Summary
- Explores Human-Centric AI with Chirag Mehta and Emma McGrattan.
- Shows how AI augments rather than replaces human expertise.
- Stresses domain knowledge for data quality and AI reliability.
- Highlights tooling to ensure AI serves real business needs.
Chapters
Automation, do you think it competes against the quality? So we set up the quality rules and make sure that we're conforming to quality rules, but I continue to believe that a human in the room continues to be needed. Somebody who has a good understanding of the business, and a good understanding of the data.
If a hallucination was manifested, they'd recognize it right away. Because the thing with hallucinations is you don't recognize them as hallucinations. So I think that human-centric AI is going to continue to be important, where you've got humans that have domain expertise and have the ability to identify when things have gone wrong.
And then you've got to track back to how through lineage, right? How do we get to this point where we're making some bad decisions?
Tooling plays a big role because one of the challenges that we have always seen, and the industry has always lacked, that there was just, there was just not enough tooling for data engineers or any kind of data personas where they can do these things. So investment in data warehousing and data lakes, but it didn't really actually help us getting the data in the right place. Tooling is hugely important and I think building the right tools for the job, right?

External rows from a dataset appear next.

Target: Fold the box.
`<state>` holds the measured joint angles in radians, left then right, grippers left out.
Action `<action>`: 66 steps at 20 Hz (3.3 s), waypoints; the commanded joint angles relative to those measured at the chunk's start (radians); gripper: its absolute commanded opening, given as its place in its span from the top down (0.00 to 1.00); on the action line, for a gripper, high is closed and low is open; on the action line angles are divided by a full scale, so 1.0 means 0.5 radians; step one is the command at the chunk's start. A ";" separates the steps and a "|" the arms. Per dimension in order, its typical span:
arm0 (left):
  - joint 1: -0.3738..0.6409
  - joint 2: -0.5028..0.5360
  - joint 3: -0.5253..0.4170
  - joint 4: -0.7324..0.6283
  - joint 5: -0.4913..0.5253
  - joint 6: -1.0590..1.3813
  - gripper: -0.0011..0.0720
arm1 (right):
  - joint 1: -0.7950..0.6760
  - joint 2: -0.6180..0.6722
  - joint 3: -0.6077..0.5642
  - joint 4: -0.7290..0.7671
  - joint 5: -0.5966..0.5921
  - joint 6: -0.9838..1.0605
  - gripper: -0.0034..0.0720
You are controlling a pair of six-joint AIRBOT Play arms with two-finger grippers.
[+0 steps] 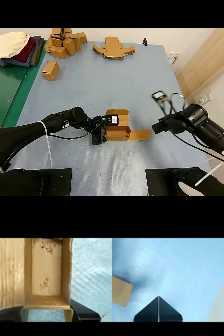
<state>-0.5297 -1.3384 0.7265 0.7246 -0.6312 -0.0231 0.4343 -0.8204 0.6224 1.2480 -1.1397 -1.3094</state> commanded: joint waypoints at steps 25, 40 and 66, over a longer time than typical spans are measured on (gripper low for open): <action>0.000 0.000 -0.001 0.001 0.001 0.001 0.46 | -0.179 -0.282 -0.150 1.502 0.401 -0.533 0.95; 0.000 0.000 -0.001 0.001 0.001 0.001 0.46 | -0.179 -0.132 -0.061 1.666 0.335 -0.576 0.34; 0.000 0.000 -0.001 0.001 0.001 0.001 0.46 | 0.755 -0.919 0.528 0.533 0.084 1.212 0.34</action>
<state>-0.5297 -1.3384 0.7265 0.7250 -0.6308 -0.0227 0.7750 -1.2198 0.8574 1.5806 -1.0454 -0.8242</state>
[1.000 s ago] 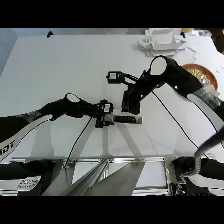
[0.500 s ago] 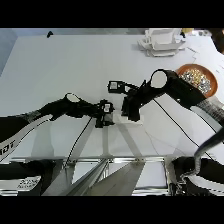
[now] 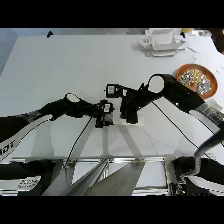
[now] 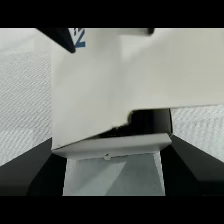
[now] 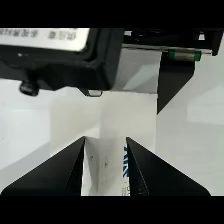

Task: Fold the box and place the chain.

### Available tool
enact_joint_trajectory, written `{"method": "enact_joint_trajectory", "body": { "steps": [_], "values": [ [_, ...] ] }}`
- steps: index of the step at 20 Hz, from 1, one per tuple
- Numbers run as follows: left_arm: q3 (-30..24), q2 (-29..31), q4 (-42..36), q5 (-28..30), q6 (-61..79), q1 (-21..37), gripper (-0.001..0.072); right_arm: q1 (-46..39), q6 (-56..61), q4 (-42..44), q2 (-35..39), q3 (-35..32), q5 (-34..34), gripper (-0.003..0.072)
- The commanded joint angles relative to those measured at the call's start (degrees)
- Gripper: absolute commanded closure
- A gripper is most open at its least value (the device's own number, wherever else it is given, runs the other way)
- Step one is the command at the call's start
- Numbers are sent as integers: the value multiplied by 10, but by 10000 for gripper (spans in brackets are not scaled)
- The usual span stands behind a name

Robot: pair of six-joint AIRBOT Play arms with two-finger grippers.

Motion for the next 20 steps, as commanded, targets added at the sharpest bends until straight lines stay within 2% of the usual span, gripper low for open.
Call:
{"method": "enact_joint_trajectory", "body": {
  "steps": [1,10,12,18,20],
  "values": [
    [0,0,0,0,0,0,623,2,-2,-1,0,-14,-7,388],
    [0,0,0,0,0,0,623,2,2,-12,2,-19,-46,403],
    [0,0,0,0,0,0,623,2,5,-28,4,-19,-46,464],
    [0,0,0,0,0,0,623,2,18,-35,5,-19,-52,474],
    [0,0,0,0,0,0,623,2,18,-35,5,-19,-53,540]
  ]
}}
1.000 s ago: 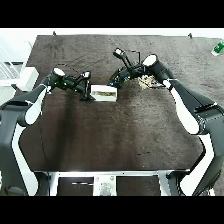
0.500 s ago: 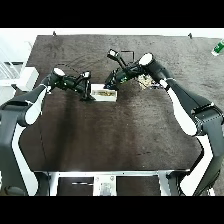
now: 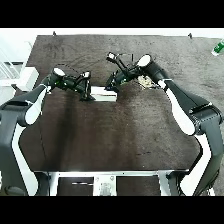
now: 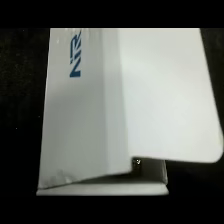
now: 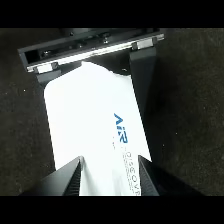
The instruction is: Fold the box and place the chain.
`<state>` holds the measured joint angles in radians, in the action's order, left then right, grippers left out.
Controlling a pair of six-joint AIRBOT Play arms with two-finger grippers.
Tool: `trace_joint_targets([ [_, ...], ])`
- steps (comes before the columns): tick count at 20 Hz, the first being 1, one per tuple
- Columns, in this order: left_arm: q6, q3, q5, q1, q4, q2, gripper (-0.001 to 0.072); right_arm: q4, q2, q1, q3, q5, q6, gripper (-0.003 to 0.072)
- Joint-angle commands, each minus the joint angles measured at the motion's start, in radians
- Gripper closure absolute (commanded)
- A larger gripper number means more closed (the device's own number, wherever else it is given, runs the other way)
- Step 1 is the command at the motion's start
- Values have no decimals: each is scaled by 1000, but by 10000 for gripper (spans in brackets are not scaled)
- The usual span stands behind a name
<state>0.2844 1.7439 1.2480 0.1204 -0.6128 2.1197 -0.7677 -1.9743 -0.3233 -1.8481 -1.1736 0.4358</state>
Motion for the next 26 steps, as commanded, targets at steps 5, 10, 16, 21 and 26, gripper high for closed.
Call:
trace_joint_targets([
  [5,0,0,0,0,0,0,219,-15,-8,-2,0,7,1,273],
  [10,0,0,0,0,0,0,219,-15,-8,-12,0,37,1,274],
  [16,0,0,0,0,0,0,219,-18,-5,-18,-15,49,1,275],
  [21,0,0,0,0,0,0,219,-135,-5,-50,-15,39,9,275],
  [26,0,0,0,0,0,0,219,-135,-5,-55,-15,50,9,309],
])
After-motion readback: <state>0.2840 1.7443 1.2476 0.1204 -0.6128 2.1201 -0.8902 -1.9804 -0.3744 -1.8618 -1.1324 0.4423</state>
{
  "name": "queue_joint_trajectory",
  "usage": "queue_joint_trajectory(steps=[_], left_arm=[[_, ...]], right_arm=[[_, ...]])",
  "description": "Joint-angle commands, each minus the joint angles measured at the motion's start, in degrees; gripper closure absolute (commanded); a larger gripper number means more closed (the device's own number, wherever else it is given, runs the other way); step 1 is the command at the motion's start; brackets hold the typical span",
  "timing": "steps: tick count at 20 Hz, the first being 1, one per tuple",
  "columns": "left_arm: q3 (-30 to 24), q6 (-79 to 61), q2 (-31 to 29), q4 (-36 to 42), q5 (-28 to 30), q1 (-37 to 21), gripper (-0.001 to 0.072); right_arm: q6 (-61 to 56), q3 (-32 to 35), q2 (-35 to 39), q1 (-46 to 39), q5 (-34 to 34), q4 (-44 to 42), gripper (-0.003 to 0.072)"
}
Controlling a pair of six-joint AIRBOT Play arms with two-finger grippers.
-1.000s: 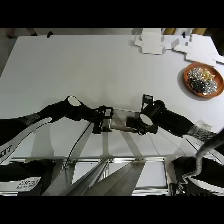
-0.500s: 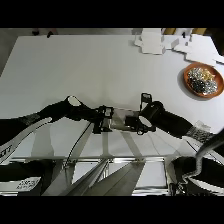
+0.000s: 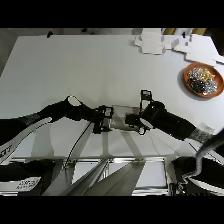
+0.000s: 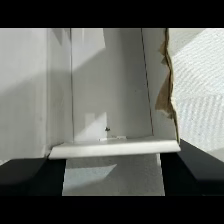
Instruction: Fold the box and place the chain.
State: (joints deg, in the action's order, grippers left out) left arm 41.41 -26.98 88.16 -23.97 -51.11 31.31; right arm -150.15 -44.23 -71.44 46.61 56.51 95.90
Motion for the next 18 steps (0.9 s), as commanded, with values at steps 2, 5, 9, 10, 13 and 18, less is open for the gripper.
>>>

So understanding what are the jobs they need to get done and how do we build tools that allow them to do that very efficiently, but gives them the flexibility that they need. I think engineers, they want to have a control as part of the tooling. They're exercising that control in making better decisions as opposed to doing mundane jobs that could have easily been automated.
I think automation of repetitive tasks is incredibly important because repetitive tasks are boring, so you're gonna make mistakes because you're bored by it. Automating the repetitive stuff having the engineers focus on where they can really deliver more value to the business. I think it's what satisfies everybody.